Ukraine said it has evidence a cyber attack against government websites on Friday was likely carried out by Russia, amid fears that Moscow may be planning military action against the country after security talks with the US and Nato failed.
“At the moment we can say that all evidence points to Russia being behind the attack,” Ukraine’s digital transformation ministry said in a statement on Sunday. “Moscow continues to wage hybrid war and is actively growing its information and cyber space capabilities.”
Ukraine’s western allies have yet to formally attribute the attack to Russia but warned that it could be a prelude to further military aggression after Moscow massed 100,000 troops near the border.
The cyber attack, which took down about 70 government websites on Friday, came as the White House warned Russia was positioning operatives in eastern Ukraine as part of a “false-flag operation” to create a “pretext for invasion”.
The US and EU have vowed to pass “crippling” sanctions against Russia on a far greater scale than after the 2014 annexation of Crimea if it renews its aggression against Ukraine. Russia seized controlled of the Ukrainian peninsula of Crimea in 2014.
Russia has denied it is planning to invade Ukraine but warned of an unspecified “military-technical response” if the US does not meet president Vladimir Putin’s demands to roll back Nato’s eastward expansion and pledge never to admit former Soviet countries, including Ukraine.
Western officials have refused to give ground on the demands while attempting to reach a compromise on issues such as arms control and military deployments.
Dmitry Peskov, Putin’s spokesman, told CNN the failure of the talks in Geneva, Brussels, and Vienna was “disturbing” as Moscow and Nato remained on “totally different tracks.”
Peskov also refused to rule out that Moscow “would not deploy any offensive weapons on Ukraine’s territory.”
Though a cyber attack would probably meet the threshold for sanctions, officials have so far stopped short of directly implicating Russia in the attack while pointing to Moscow’s long history of electronic warfare operations.

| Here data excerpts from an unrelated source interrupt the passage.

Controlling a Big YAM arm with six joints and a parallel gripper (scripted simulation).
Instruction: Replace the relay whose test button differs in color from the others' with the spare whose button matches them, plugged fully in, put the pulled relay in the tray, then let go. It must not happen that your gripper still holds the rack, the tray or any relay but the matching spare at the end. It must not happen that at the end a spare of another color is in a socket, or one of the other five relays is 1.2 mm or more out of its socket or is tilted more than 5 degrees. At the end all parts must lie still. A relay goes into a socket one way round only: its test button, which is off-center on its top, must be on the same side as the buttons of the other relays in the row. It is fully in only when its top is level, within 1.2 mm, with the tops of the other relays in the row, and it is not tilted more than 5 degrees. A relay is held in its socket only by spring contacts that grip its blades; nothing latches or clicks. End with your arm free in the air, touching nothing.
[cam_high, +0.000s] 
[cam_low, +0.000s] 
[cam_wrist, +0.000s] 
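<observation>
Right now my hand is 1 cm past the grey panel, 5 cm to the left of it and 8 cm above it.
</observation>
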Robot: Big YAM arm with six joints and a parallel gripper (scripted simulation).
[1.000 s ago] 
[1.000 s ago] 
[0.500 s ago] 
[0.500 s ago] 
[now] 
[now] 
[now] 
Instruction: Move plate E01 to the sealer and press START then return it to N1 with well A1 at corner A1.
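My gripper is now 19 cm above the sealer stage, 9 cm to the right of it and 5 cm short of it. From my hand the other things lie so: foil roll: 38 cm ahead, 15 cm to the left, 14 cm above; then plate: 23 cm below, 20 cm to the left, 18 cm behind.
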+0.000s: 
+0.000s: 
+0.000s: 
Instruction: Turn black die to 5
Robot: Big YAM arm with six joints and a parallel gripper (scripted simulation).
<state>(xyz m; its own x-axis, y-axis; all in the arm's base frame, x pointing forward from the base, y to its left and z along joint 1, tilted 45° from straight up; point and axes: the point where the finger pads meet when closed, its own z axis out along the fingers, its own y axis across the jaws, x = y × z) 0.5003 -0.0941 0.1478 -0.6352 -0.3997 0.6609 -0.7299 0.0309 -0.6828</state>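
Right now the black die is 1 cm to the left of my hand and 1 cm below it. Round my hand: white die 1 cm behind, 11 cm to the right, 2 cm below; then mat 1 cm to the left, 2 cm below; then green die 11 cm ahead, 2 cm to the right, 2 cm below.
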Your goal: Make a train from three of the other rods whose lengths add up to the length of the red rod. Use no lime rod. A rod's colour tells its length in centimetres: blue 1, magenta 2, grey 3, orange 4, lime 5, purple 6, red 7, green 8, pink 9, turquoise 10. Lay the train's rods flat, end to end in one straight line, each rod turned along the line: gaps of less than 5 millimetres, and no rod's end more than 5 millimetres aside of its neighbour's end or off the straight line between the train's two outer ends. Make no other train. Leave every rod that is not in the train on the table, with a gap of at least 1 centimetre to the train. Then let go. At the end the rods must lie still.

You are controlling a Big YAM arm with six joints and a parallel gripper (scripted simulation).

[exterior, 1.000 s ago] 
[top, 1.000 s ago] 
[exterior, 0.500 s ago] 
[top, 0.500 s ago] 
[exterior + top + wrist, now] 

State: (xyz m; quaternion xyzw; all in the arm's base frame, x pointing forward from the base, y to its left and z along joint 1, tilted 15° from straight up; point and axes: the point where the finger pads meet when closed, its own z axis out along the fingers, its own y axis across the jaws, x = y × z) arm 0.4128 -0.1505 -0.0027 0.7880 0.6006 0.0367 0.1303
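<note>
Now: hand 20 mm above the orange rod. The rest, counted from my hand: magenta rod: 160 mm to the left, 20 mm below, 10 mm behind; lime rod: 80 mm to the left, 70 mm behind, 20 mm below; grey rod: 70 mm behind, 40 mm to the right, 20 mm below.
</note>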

Victoria Nuland, US under-secretary of state for policy, told the FT that the cyber attack was a “tried and true part of the Russian playbook” and said the west was focused on “inflicting very sharp pain very fast, if Russia makes this move in any form.”
Ukraine’s National Security Council said over the weekend that it suspected a hacking group tied to Belarusian intelligence had perpetrated the attack. Belarus’ authoritarian government, which has spearheaded a rapprochement with Moscow after mass protests in the summer of 2020, has yet to comment on the allegations.
The attack, which defaced websites including those of Ukraine’s cabinet and several ministries, was intended to look like ransomware but also left “destructive” malware “designed to render targeted devices inoperable,” Microsoft said in a blog post on Saturday.
Microsoft did not identify the actors behind the attack or their intent, but said that it had likely affected more victims than currently known and warned it represented “an elevated risk to any government agency, non-profit or enterprise located or with systems in Ukraine.”